I'm not sure what all of this baby talk is really all about.
Guess that is why I'm writing about it to sort it all out.
In an total direction change, I read a comic strip this morning that really had me laughing. Normally a fan of comics anyway, this particular strip appealed to me because like the characters in it, I am not always on target in my aims and ambitions.
Pearls Before Swine is an irreverent look at the things in life that are supposed to be taboo but which are exploited by the characters as a vehicle for the authors' humor. I must confess that I totally enjoy the strip and the completely looney little world that it represents.
Like the "crockydiles", I find that I often want to be seen as more than I am in reality only to find the mask of circumstance is ripped away to reveal my true person in painful detail.
Because I am trying to learn another language (Spanish), I can totally sympathize with the efforts of the "crokydiles" to appear more sophisticated and learned than they really are. And that is why the comic is so funny. Inevitably, whenever I try to appear sophisticated or worldwise, I manage to come off a weak sister who is a day late and a dollar short.

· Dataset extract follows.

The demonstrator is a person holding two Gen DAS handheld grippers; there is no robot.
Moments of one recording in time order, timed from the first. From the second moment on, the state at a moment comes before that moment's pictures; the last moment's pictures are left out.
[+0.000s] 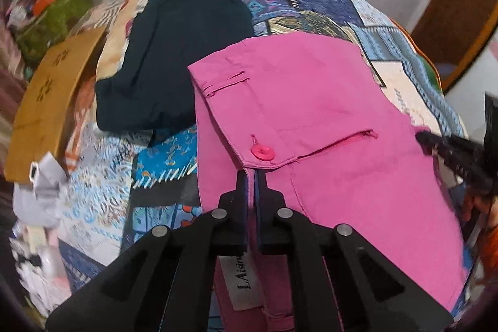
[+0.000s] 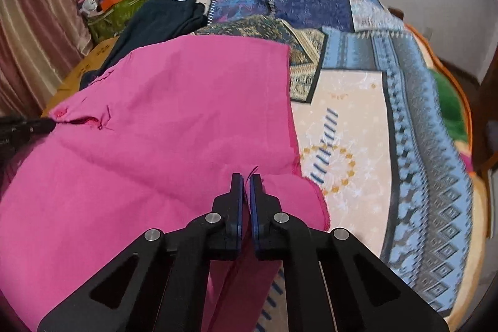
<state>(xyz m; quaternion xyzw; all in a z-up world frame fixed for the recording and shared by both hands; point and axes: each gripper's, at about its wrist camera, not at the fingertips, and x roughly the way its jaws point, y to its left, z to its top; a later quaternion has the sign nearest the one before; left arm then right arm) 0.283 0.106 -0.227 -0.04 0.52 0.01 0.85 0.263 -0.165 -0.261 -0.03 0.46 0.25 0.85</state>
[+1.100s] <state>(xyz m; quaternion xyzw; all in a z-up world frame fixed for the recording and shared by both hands) 0.336 0.136 -0.232 -0.11 0.55 -0.02 0.83 0.285 -0.206 -0.251 0.04 0.47 0.18 0.86</state>
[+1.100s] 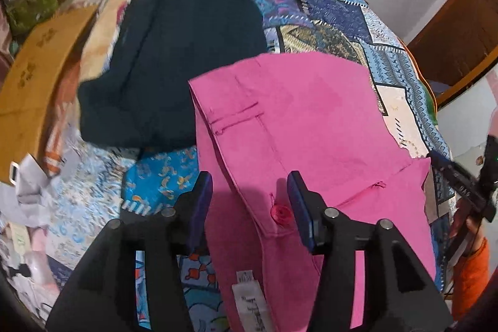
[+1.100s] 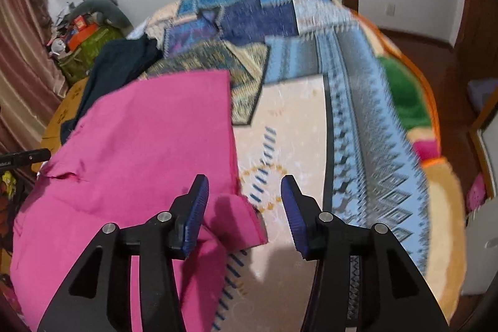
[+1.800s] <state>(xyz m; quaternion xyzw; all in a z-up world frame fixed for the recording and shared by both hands) 0.326 0.108 -0.213 0.00 0.48 0.00 0.88 0.274 -0.173 -0.273 -0.05 0.47 0.21 0.85</state>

It's like a scene from one of my favorite movies "Bells Are Ringing" featuring Judy Holliday. She shows up a the house of a famous producer when a party is going on. The guests are busy impressing themselves with the namedropping and schmaltzy behavior that marks them as society wanna be's.
When Judy's character tries to fit into the name game, she finds that her life simply doesn't measure up with the yardstick used by the glamorous guests and she runs from herself and her truth in a vain attempt to fit it.
Needless to say, like most of us in real life, she fails both miserably and publicly in her attempt to 'be one of them'.
Maybe that is what the journey is all about. Learning to just take a breath, be yourself and like who you see in the mirror everyday.